- TASK INSTRUCTIONS:
Please reproduce the data exactly, excluding any pictures it contains.

- SUPPLIED INFORMATION:
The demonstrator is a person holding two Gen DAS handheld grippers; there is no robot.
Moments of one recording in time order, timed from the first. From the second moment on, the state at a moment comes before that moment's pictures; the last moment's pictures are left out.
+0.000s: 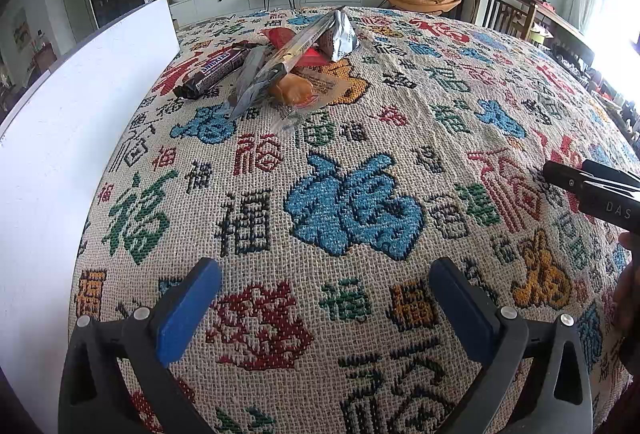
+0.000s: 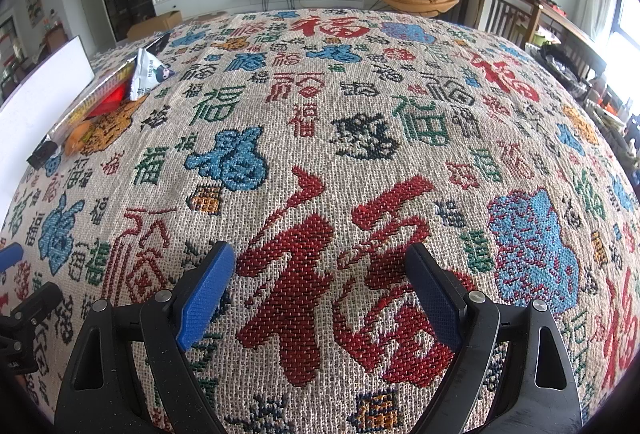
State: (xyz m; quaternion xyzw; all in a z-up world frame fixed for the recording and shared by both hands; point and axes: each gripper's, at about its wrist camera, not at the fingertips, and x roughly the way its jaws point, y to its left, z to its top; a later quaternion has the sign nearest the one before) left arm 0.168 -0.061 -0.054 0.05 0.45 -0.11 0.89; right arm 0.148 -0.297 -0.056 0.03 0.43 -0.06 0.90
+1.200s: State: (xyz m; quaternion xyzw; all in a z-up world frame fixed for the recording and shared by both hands) left arm 0.169 -0.060 -0.054 0.05 0.45 -0.11 0.89; right arm 0.150 -0.297 -0.058 0.03 0.43 -0.06 0.90
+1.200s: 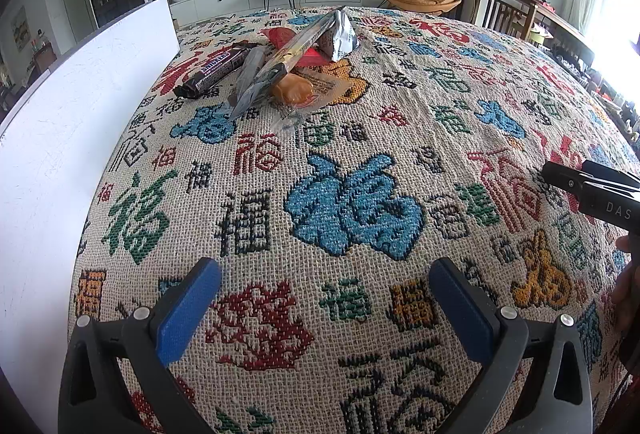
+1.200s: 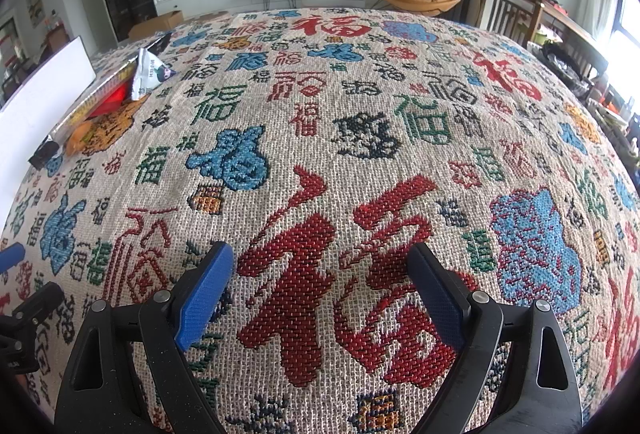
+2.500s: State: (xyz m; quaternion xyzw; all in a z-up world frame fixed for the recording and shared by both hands) left arm 0.347 -0.066 -0.007 -0.02 0.52 -0.14 0.84; right arm 0.150 -0.297 -0.058 0.03 0.43 -0.06 0.90
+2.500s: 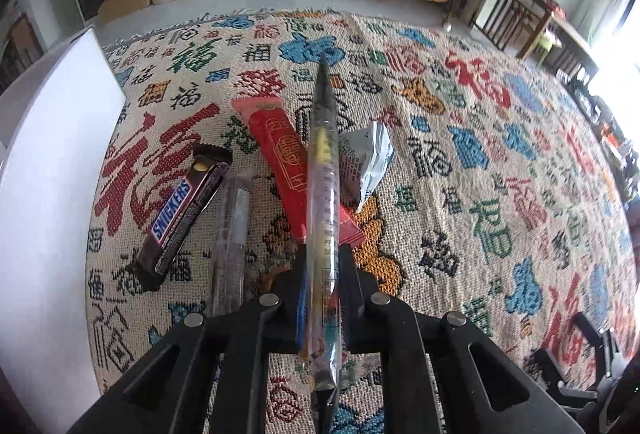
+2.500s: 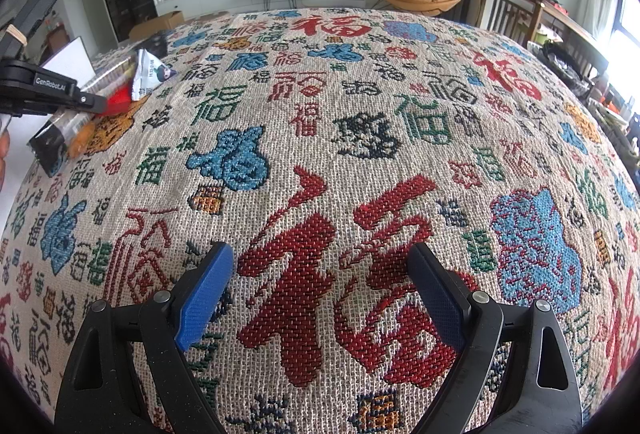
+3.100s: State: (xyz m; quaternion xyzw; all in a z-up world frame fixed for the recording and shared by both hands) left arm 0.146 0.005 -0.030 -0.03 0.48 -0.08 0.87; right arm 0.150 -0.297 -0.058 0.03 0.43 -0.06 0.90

- EXERCISE OUTPUT:
The demonstrator is a person holding two Gen DAS handheld grippers; there is no robot.
Moments of one recording in time order, timed from the first. From the second moment on, the state at a moment comes before that moment's pictures; the last moment's pictures are left out.
+0.000s: 
+0.000s: 
State: (xyz m; quaternion xyzw; all in a z-up world frame fixed for the recording and shared by both hands; point and axes: each gripper's, at about its wrist camera, not at the fingertips, and x roughly the way its jaws point, y to its left, z to its top; a later quaternion has the sign nearest the one before) left arm 0.168 -0.061 -0.054 0.05 0.45 -0.11 0.89; right arm 0.148 -0.297 -0.056 0.03 0.43 -0.06 0.90
+1.200s: State: (xyz m; quaternion xyzw; all in a z-up world frame fixed for the recording and shared by both hands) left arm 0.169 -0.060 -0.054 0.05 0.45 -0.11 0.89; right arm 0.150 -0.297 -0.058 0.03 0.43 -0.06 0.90
+1.200s: 
+1.200s: 
+2.500s: State: (xyz m; quaternion xyzw; all in a z-up world frame fixed for the recording and shared by both hands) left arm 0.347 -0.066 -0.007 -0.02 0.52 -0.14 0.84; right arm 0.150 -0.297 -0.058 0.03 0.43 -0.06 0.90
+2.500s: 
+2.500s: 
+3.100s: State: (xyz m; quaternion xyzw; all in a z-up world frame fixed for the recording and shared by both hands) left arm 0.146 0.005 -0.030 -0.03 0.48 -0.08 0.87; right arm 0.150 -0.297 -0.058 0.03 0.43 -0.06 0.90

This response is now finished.